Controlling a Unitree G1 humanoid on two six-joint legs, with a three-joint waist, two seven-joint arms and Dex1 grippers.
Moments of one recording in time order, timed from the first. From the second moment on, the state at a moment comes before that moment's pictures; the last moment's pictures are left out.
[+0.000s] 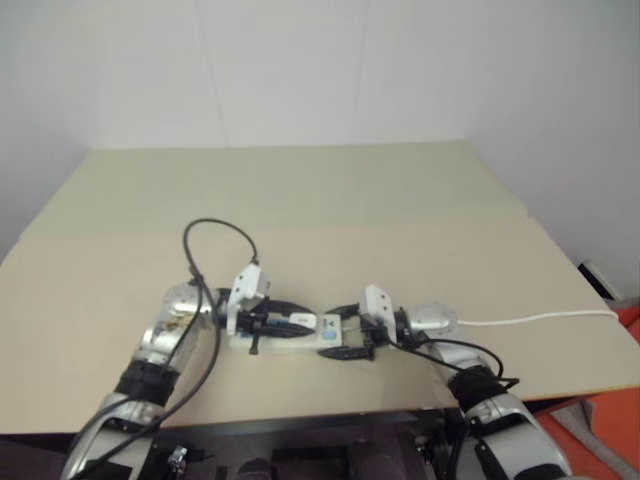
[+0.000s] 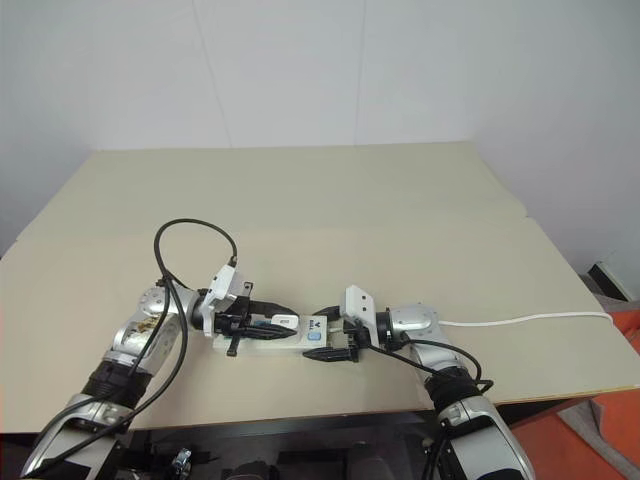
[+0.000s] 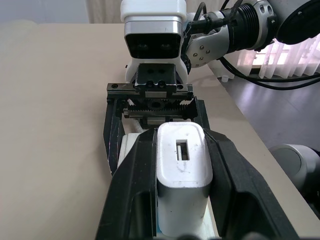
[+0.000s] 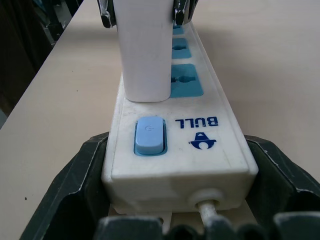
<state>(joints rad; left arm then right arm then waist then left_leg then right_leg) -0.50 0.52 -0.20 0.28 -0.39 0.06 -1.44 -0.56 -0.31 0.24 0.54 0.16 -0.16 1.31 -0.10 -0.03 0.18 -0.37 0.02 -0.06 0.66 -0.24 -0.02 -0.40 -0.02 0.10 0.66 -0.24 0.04</state>
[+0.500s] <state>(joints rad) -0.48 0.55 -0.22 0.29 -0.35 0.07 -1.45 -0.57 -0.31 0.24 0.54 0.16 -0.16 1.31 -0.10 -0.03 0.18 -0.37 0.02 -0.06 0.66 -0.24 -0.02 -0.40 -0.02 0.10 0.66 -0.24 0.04</state>
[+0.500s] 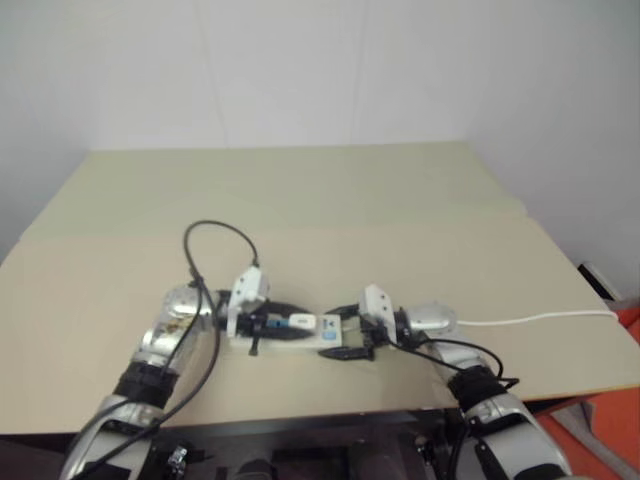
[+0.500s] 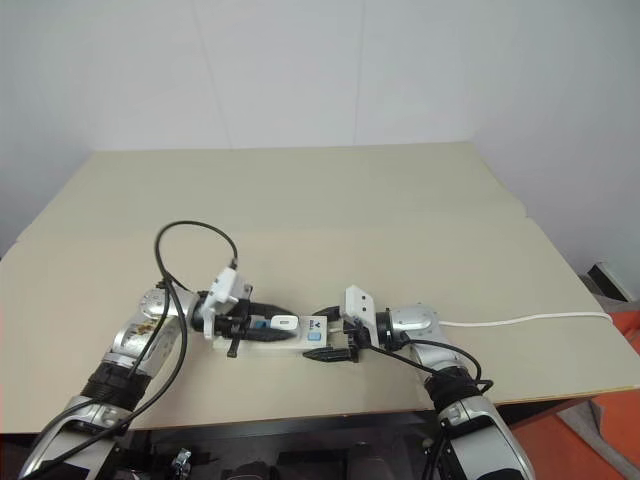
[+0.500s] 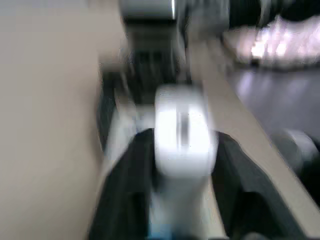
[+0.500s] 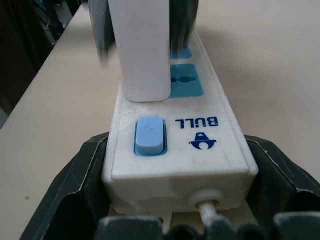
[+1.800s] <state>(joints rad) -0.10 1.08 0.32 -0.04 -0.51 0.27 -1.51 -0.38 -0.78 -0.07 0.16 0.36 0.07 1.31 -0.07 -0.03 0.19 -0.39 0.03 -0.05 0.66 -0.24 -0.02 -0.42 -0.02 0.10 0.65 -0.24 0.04</state>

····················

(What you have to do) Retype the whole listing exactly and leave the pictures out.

(Result of the task)
Controlling a Unitree G1 humanoid on two six-joint legs, with a three-joint waist, two seven-joint arms and Dex1 grippers.
Moments of one recording in time order, timed from the first. From the second moment on, the state at a moment comes before that moment's pictures; the last moment's pictures are left out.
[+0.000s] 
[+0.000s] 
[+0.000s] 
[+0.000s] 
<state>(joints rad; left arm then right arm then waist then left_leg then right_leg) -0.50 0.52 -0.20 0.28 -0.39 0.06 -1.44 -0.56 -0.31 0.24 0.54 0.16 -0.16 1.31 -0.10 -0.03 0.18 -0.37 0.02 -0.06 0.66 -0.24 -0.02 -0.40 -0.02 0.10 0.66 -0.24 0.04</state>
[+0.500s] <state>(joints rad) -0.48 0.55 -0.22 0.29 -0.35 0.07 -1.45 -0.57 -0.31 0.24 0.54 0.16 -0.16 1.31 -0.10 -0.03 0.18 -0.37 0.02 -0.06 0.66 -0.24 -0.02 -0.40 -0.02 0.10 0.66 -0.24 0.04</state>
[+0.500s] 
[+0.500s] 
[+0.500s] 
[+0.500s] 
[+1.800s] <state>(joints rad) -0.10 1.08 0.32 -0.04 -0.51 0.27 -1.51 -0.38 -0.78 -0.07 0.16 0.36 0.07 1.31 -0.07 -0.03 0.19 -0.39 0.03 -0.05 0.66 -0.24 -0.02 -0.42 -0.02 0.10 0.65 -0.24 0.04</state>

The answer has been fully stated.